As \(n \to \infty\), \(n^{-5}S_n \to \frac{1}{5}\).

(a) The direction vectors of \(l_1\) and \(l_2\) are \(\begin{pmatrix} 0 \\ 1 \\ -2 \end{pmatrix}\) and \(\begin{pmatrix} 1 \\ 2 \\ 1 \end{pmatrix}\) respectively. The vector between points on \(l_1\) and \(l_2\) is \(\begin{pmatrix} -4 \\ 0 \\ 1 \end{pmatrix}\). The cross product of the direction vectors is \(\begin{pmatrix} -2 \\ -2 \\ -1 \end{pmatrix}\). The shortest distance is given by \(\frac{1}{\sqrt{30}} \begin{vmatrix} -4 & 0 & 1 \\ -2 & -2 & -1 \end{vmatrix} = \frac{21}{\sqrt{30}}\).

(b) The normal to \(\Pi_1\) is the cross product of the direction vector of \(l_1\) and the direction vector of \(l_2\), which is \(\begin{pmatrix} -2 \\ -2 \\ -1 \end{pmatrix}\). Using the point \((1, 4, -1)\) on \(l_1\), the equation of \(\Pi_1\) is \(5x - 2y - z = -2\).

(c) The direction vector of the line of intersection is \(\begin{pmatrix} 1 \\ 4 \\ -3 \end{pmatrix}\). The normal to \(\Pi_2\) is \(\begin{pmatrix} -1 \\ -1 \\ 1 \end{pmatrix}\). Using the point \((1, 1, 1)\), the equation of \(\Pi_2\) is \(x + 2y + 3z = 6\).

(a) To find vertical asymptotes, set the denominator equal to zero: \(x^2 + 3 = 0\). This equation has no real roots, so there are no vertical asymptotes. The horizontal asymptote is found by considering the limit as \(x\) approaches infinity: \(y = \frac{x+1}{x^2+3} \to 0\).
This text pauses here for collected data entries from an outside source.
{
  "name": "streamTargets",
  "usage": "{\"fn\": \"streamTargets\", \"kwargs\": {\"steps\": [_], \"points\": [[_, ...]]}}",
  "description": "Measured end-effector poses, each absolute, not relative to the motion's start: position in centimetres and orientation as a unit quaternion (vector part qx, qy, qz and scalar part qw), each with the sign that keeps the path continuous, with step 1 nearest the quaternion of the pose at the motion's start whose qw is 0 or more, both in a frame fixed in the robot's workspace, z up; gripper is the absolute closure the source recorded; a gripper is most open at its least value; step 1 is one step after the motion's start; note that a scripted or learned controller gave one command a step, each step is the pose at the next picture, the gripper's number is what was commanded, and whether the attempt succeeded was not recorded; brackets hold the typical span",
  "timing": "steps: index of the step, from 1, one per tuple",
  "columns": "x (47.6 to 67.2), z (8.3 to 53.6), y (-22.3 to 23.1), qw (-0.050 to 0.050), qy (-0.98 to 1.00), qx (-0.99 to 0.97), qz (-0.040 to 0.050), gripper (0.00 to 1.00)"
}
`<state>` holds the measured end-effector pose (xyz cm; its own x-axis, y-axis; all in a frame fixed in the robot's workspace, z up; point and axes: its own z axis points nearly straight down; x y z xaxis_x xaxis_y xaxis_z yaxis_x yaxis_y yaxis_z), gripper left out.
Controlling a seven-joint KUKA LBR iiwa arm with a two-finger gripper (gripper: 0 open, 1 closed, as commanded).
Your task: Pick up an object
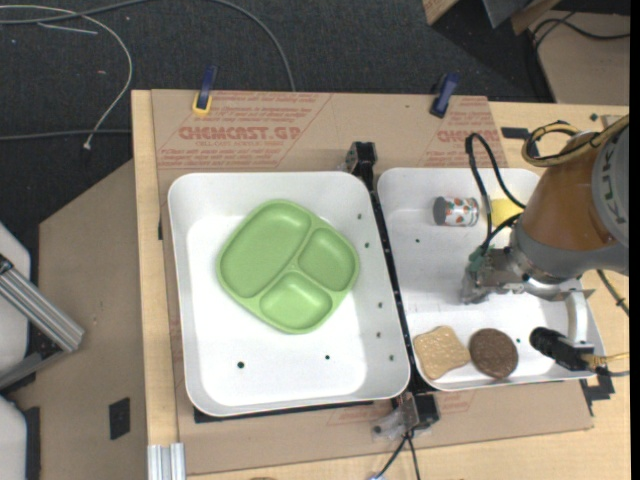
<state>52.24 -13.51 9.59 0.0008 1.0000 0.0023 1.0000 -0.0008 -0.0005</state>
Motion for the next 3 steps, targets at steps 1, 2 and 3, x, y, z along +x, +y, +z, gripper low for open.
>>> {"fn": "streamTargets", "kwargs": {"steps": [1,2,3], "points": [[52.5,14.0,-13.0,-0.002,-0.708,-0.707,-0.0012,1.0],[52.4,18.7,-12.3,-0.002,-0.708,-0.706,-0.0017,1.0],[52.6,25.1,-12.4,-0.003,-0.708,-0.707,-0.002,1.0]]}}
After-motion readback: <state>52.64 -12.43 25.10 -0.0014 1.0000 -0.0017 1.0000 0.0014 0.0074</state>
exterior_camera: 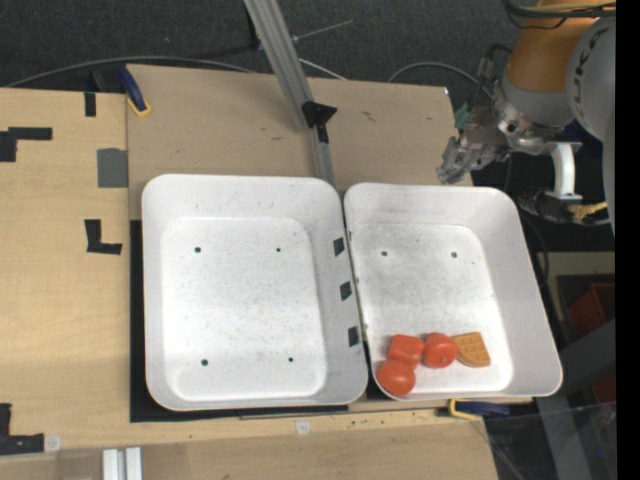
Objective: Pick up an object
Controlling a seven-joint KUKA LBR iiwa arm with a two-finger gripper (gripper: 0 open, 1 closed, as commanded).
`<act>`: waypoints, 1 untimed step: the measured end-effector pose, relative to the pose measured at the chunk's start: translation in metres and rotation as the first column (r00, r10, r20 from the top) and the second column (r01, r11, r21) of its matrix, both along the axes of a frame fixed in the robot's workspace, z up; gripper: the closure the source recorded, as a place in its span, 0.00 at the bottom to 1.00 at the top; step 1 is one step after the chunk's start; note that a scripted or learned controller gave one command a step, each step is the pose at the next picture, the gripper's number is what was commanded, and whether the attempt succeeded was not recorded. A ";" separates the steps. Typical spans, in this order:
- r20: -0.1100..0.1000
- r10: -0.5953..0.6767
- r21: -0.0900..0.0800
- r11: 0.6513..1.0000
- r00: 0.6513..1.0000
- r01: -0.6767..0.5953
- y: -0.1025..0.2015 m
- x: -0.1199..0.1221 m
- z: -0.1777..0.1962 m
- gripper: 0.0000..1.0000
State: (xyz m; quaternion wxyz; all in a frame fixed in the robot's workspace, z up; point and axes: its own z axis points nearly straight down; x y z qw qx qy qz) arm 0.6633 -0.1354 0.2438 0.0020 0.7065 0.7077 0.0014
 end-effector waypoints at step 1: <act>-0.008 0.003 0.002 1.000 1.000 -0.003 0.043 -0.013 -0.010 1.00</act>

Thus, the horizontal asymptote is \(y = 0\).

(b) To find stationary points, differentiate \(y\) with respect to \(x\): \(\frac{dy}{dx} = \frac{(x^2+3) - (x+1)(2x)}{(x^2+3)^2}\). Set \(\frac{dy}{dx} = 0\) to find \(x^2 + 2x - 3 = 0\). Solving this quadratic equation gives \(x = -3\) and \(x = 1\). Substituting back into the original equation gives the stationary points \((-3, -\frac{1}{6})\) and \((1, \frac{1}{2})\).

(c) The intersections with the axes occur when \(y = 0\) and \(x = 0\). For \(y = 0\), solve \(x+1 = 0\) to get \(x = -1\), so the intersection is \((-1, 0)\). For \(x = 0\), \(y = \frac{1}{3}\), so the intersection is \((0, \frac{1}{3})\).

(d) For \(y^2 = \frac{x+1}{x^2+3}\), the intersections with the axes are the same as in part (c), but \(y\) can be positive or negative. Thus, the intersections are \((-1, 0)\) and \((0, \pm \frac{1}{3})\). The stationary points are \((1, \pm \frac{1}{2})\).

(a) The sketch of the curve shows two loops symmetric about the line \(\theta = \frac{1}{2} \pi\).

(b) Start with \(r^2 = \sin 2\theta \cos \theta\). Use \(\sin 2\theta = 2 \sin \theta \cos \theta\) and polar to Cartesian conversions: \(x = r \cos \theta\), \(y = r \sin \theta\). Thus, \(r^5 = 2x^2\). Therefore, \(\left( x^2 + y^2 \right)^{\frac{3}{2}} = 2x^2 y\).

(c) The total area enclosed by the curve is given by \(\frac{1}{2} \int_0^\pi \sin(2\theta) \cos \theta \, d\theta\). Simplifying, \(\int \sin \theta \cos^2 \theta \, d\theta = -\frac{1}{3} \cos^3 \theta\). Evaluating from 0 to \(\pi\), the area is \(\frac{2}{3}\).

(d) Differentiate \(r^2 = \sin 2\theta \cos \theta\) with respect to \(\theta\) to find the maximum distance. Solve \(6 \cos^3 \theta - 4 \cos \theta = 0\) to find \(\cos^2 \theta = \frac{2}{3}\). The greatest distance is \(r = \frac{4}{\sqrt{3}} = \frac{4\sqrt{3}}{9} \approx 0.877\).